By 苏剑林 | April 25, 2023
In recent weeks, I have been constantly thinking about the properties of the attention mechanism. During this process, I have gained a deeper understanding of attention and Softmax. In this article, I will briefly share two of those points:
1. Softmax attention can naturally resist certain noise perturbations;
2. Initialization problems can be intuitively understood from the perspective of information entropy.
The attention mechanism based on Softmax normalization can be written as:
\[o = \frac{\sum_{i=1}^n e^{s_i} v_i}{\sum_{i=1}^n e^{s_i}}\]One day, I suddenly thought of a question: What if independent and identically distributed (i.i.d.) noise is added to $s_i$? To this end, we consider:
\[\tilde{o} = \frac{\sum_{i=1}^n e^{s_i + \epsilon_i} v_i}{\sum_{i=1}^n e^{s_i + \epsilon_i}}\]where $\epsilon_i$ is i.i.d. noise. However, after a simple analysis, I found the conclusion to be "not much of anything"—the attention mechanism naturally resists this type of noise, i.e., $\tilde{o} \approx o$.
To understand this point, one only needs to realize:
\[\tilde{o} = \frac{\frac{1}{n} \sum_{i=1}^n e^{s_i + \epsilon_i} v_i}{\frac{1}{n} \sum_{i=1}^n e^{s_i + \epsilon_i}} = \frac{\mathbb{E}_i [e^{s_i + \epsilon_i} v_i]}{\mathbb{E}_i [e^{s_i + \epsilon_i}]} \approx \frac{\mathbb{E}_i [e^{s_i} v_i] \mathbb{E}[e^\epsilon]}{\mathbb{E}_i [e^{s_i}] \mathbb{E}[e^\epsilon]} = \frac{\mathbb{E}_i [e^{s_i} v_i]}{\mathbb{E}_i [e^{s_i}]} = o\]The approximate equality utilizes the fact that $\epsilon_i$ is independent of $s_i$ and $v_i$, so the expectation of the product equals the product of the expectations.
If we denote $p_i = e^{s_i} / \sum_{i=1}^n e^{s_i}$, then $p_i$ describes a discrete probability distribution, and we can calculate the information entropy:
\[H = -\sum_{i=1}^n p_i \log p_i \in [0, \log n]\]In "'Entropy' is Unaffordable: From Entropy and the Principle of Maximum Entropy to Maximum Entropy Models (I)", we discussed that entropy is a measure of uncertainty and also a measure of information volume. How can we understand the connection between the two? Entropy is essentially a measure of uniformity; the more uniform, the more uncertain. Therefore, entropy is a measure of uncertainty. The lower bound of entropy is 0, so uncertainty also means it is the maximum amount of information we can obtain from "uncertainty" to "complete certainty."

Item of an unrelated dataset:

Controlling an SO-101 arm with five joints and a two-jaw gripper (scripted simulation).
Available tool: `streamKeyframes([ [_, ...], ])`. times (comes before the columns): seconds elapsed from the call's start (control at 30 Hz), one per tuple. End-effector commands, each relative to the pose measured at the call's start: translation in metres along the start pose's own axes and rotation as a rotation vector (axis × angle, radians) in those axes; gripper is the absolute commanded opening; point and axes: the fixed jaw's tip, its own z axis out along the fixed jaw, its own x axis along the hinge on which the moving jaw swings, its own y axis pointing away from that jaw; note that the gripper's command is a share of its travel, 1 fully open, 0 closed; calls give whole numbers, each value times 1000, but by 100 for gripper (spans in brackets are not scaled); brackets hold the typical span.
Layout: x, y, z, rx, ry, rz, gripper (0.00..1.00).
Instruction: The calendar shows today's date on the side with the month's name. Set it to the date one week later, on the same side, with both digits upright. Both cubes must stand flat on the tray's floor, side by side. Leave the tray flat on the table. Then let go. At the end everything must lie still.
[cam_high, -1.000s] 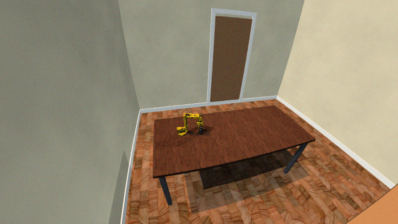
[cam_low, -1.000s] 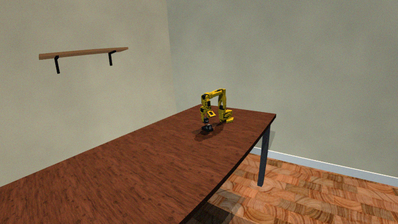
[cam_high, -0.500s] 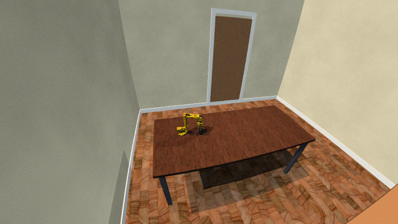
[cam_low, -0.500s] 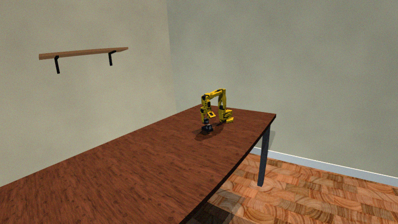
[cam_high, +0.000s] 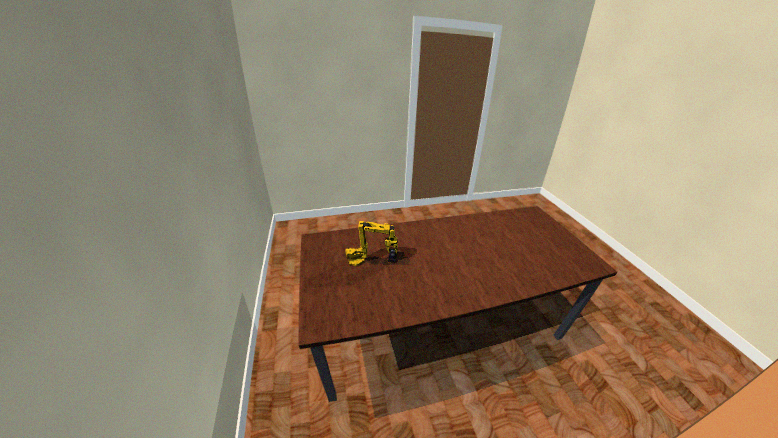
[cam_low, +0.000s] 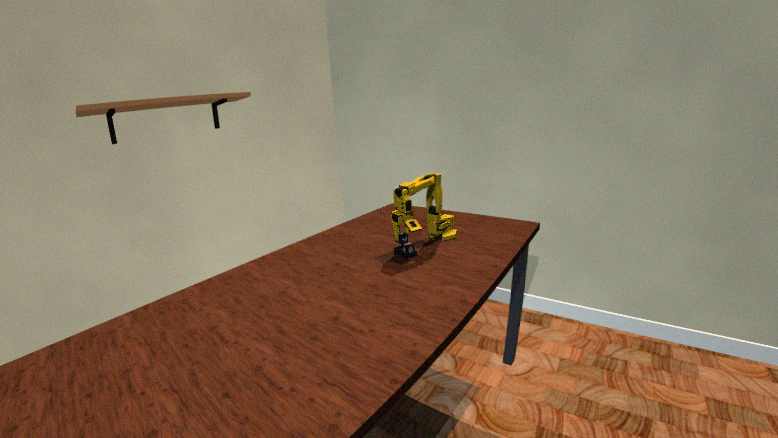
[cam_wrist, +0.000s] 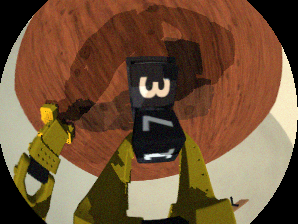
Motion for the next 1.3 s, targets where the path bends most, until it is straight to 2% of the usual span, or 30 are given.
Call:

We know that if $s_i$ is initialized to be very large, then $p_i$ will approach a one-hot distribution, which leading to a failure in training due to gradient vanishing (refer to "A Brief Talk on the Initialization, Parameterization, and Standardization of Transformer"). I found that this can also be understood very intuitively from the perspective of information volume: model training itself is a process from uncertainty (random model) to certainty (trained model). The optimizer is responsible for "extracting" information from the random model, whereas the information volume of a one-hot distribution is 0. The optimizer has "no profit to gain" and might even have to "pay" into it, so naturally, it cannot be optimized well. Therefore, we should initialize the model to be as uniform as possible to ensure that the "extractable" information volume is maximized.
Of course, besides ensuring the upper bound of information volume is large enough, we must also ensure that the lower bound of information volume is small enough to ensure the "extractable" information volume is as large as possible. Previously, when introducing contrastive learning, some readers did not understand the significance of the temperature parameter. This can also be interpreted from information volume. Let:
\[p_i = \frac{e^{(\cos \theta_i) / \tau}}{\sum_{i=1}^n e^{(\cos \theta_i) / \tau}}\]If $\tau=1$, then the upper bound of information entropy is $\log n$, but the lower bound is approximately $\log n - 0.4745$ (refer to the comment section). The amount of information that can be obtained is too small, so we need to decrease $\tau$ to make the lower bound of information entropy approach 0, thereby increasing the amount of information that can be obtained.
I have just quickly written a simple blog post. It can be seen that the final conclusion is still— "I heard that Attention and Softmax are a better match~".